Code as a Liberal Art, Spring 2025

Unit 2, Lesson 3 Homework

Due: Wednesday, April 9, 8pm

  1. Review the class notes for this week.
  2. Make sure that you have the code that we worked on in class operating correctly.

    Try running your Markov data structure generator on another sample input. Let's try Jorge Luis Borges' "The Garden of Forking Paths".

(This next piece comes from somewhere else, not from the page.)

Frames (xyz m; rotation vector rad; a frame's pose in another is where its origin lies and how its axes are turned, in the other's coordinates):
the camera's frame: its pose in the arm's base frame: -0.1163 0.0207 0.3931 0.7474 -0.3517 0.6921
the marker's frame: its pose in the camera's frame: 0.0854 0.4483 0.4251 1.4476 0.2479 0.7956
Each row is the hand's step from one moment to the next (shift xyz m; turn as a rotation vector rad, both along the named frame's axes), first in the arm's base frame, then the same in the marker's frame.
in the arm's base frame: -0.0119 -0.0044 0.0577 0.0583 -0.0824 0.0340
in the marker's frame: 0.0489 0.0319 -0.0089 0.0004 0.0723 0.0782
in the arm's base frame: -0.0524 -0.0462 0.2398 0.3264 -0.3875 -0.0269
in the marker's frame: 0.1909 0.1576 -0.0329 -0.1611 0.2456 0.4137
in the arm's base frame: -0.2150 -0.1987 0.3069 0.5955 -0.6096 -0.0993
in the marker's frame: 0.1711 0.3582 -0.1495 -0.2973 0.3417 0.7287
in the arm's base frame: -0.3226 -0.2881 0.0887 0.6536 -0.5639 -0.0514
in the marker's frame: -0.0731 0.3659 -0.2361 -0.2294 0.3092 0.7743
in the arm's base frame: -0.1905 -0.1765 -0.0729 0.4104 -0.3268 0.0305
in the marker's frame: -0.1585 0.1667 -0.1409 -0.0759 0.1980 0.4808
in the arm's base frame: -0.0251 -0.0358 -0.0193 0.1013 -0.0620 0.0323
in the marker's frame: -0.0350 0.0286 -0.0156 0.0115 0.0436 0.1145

    Try using pprint.pp() to print out the next word lists for a few select words. Compare your outputs and make sure they are identical to these:

    pprint.pp(markov["In"]):
    ['his',
     'despite',
     'the',
     'ten',
     'all',
     'all',
     'the',
     "Ts'ui",
     'the',
     'the',
     'your',
     'some',
     'this',
     'another,',
     'yet',
     'the',
     'point'],
    
    pprint.pp(markov["by"]):
    ['thirteen',
     'fourteen',
     'Dr.',
     'a',
     'train.',
     'making',
     'besting',
     'an',
     'a',
     'the',
     'distance.',
     'clapping',
     'the',
     'the',
     'many',
     'the',
     'one',
     'them',
     'means',
     'the',
     'careless',
     'lightning.',
     'the',
     'the',
     'the'],
    
    pprint.pp(markov["other"]):
    ['men,',
     'men,',
     'enterprise',
     'than',
     'times.',
     'bifurcations.',
     'possible',
     'through',
     'dimensions',
     'course'],
    
    Can you find any other interesting outputs from running this code on this input data? Upload any interesting outputs that you can find.
  3. There seems to be a lot of garbage characters and weird formatting in the David Copperfield text. Try to clean up that file and see if it appears to improve the behavior of the Markov process in any way. Does the data structure look good, or is there junk in it? Are there some things you can do to "clean up"" this data? Post your results.

  4. Try to make some progress on the text generation part of the Markov process. Try to get started on using a Markov data structure to generate text. Upload your code and any output.